Types: N/A
Examples: N/A
Constructions: 2B The General Linear-Systems Problem
Generalizations: 1 The Matrix-Vector Multiplication Problem

Properties: N/A
Sufficiencies: N/A
Questions: N/A

Problem 2A: The Nonsingular Linear-Systems Problem

Let $n \in N$ . Let $A \in R^{n \times n}$ be a "given" nonsingular matrix and $\vec{b} \in R^{n}$ be a given vector. Then, the nonsingular linear-systems problem is to find an unknown vector $\vec{x} \in R^{n}$ such that

[A]_{n \times n} \cdot [\vec{x}]_{n \times 1} = [\vec{b}]_{n \times 1}

Claim. The NLSP is known as a "backward problem". Let $f : R^{n} \to R^{n}$ be defined as

f (\vec{x}) = A \cdot \vec{x}

The input, $\vec{x}$ is unknown and desired.
The output $\vec{b}$ is known.

Because we begin in the range and work our way towards the domain, we call this a backward problem.

Remark

We will see that nonsingular matrices are very special (perhaps we might say they are what applied linear algebraists dream about: they are very beautiful):

Rng (f) = codomain (f)

Relation with 1 The Matrix-Vector Multiplication Problem

A major similarity between matrix-vector multiplication and the nonsingular linear systems problem is that both depend on matrix-vector multiplication. The process of solving the former problem is simply to calculate a product. To solve the later problem, we “reverse engineer” our matrix-vector product in order to find input vectors that produce a given output. However, both problems involve the same underlying matrix-vector multiplication function.
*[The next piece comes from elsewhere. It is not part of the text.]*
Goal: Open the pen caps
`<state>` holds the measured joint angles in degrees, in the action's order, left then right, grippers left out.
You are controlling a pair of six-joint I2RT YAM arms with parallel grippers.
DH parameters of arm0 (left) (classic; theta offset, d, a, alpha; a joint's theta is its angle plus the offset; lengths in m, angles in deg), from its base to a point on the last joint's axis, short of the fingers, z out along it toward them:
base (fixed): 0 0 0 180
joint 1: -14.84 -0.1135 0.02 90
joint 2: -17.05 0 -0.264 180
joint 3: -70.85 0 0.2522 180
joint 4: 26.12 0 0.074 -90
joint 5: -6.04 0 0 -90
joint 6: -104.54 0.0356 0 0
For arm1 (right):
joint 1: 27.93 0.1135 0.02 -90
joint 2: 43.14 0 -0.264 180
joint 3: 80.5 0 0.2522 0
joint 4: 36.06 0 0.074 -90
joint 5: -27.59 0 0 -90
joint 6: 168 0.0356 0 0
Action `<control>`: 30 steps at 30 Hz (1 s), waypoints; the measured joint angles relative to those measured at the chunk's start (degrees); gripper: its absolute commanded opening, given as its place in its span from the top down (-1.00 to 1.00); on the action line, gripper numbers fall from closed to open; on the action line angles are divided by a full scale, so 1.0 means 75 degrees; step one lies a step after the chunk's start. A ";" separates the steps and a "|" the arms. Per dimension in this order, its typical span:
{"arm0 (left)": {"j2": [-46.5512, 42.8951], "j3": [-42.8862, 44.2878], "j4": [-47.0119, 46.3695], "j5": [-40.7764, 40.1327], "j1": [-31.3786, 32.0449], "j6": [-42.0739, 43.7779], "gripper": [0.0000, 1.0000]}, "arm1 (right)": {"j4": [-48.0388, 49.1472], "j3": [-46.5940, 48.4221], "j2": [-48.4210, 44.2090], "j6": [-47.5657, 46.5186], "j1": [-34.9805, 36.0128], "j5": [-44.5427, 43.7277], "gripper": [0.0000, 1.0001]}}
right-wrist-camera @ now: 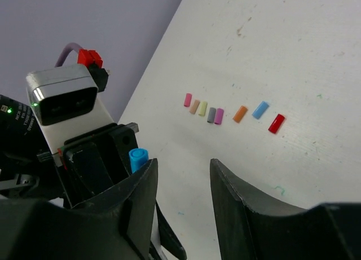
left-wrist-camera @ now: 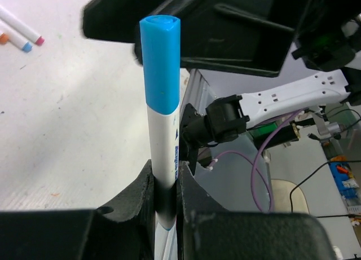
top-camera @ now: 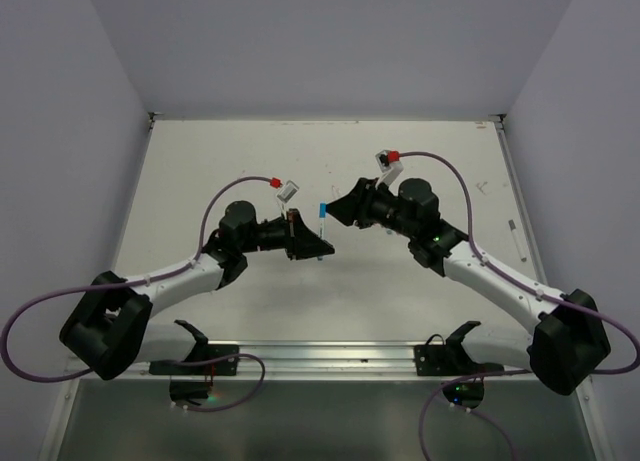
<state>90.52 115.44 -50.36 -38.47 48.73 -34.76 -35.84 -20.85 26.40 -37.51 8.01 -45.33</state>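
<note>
A white pen point(left-wrist-camera: 163, 153) with a blue pen cap point(left-wrist-camera: 161, 62) on its top end stands upright in my left gripper point(left-wrist-camera: 164, 198), which is shut on the barrel. In the top view the pen point(top-camera: 321, 221) sits mid-table between the two grippers. My right gripper point(right-wrist-camera: 183, 175) is open with nothing between its fingers. The blue cap point(right-wrist-camera: 138, 158) shows just outside its left finger. Several loose pen caps lie in a row on the table, from pink point(right-wrist-camera: 188, 100) through orange point(right-wrist-camera: 240, 114) and blue point(right-wrist-camera: 260, 110) to red point(right-wrist-camera: 276, 123).
Two more pens point(left-wrist-camera: 20, 29) lie on the table at the top left of the left wrist view. Another pen point(top-camera: 516, 239) lies near the table's right edge. The left wrist camera housing point(right-wrist-camera: 65, 99) sits close to the right gripper's left finger.
</note>
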 measured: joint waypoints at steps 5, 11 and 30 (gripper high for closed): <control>0.0093 0.0000 0.0583 -0.0175 0.0000 0.0152 1.00 | -0.0289 -0.0096 -0.0501 -0.0140 0.0009 -0.0388 0.15; 0.0207 0.0003 0.0688 -0.0195 0.0000 0.0149 1.00 | -0.0259 -0.0017 -0.0414 -0.0140 0.0023 -0.0271 0.21; 0.0364 0.0090 0.0874 -0.0175 -0.0003 0.0143 1.00 | 0.0239 0.0309 0.0857 0.0058 0.0300 0.0082 0.89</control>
<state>93.26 116.12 -43.80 -39.78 48.71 -33.69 -34.05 -18.53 32.83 -37.07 10.26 -44.72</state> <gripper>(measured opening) 0.144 0.153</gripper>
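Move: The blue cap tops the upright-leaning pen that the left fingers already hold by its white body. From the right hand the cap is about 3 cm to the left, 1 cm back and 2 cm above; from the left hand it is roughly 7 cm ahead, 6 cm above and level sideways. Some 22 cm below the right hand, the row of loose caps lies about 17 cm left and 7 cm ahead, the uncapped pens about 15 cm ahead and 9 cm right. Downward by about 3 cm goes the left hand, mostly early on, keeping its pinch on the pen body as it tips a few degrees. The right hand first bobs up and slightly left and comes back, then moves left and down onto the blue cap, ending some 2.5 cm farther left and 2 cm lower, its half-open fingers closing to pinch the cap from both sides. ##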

f (\vec{x}) = A \cdot \vec{x}

One of the major difference between the two problems is in the assumptions of matrix $A$ . For general matrix-vector products, we only need to create a rectangular $m \times n$ matrix, where $m$ may not be equal to $n$ . However, for the NLSP, we need to create a matrix with the same number of rows as columns and this matrix must have a very special columns structure.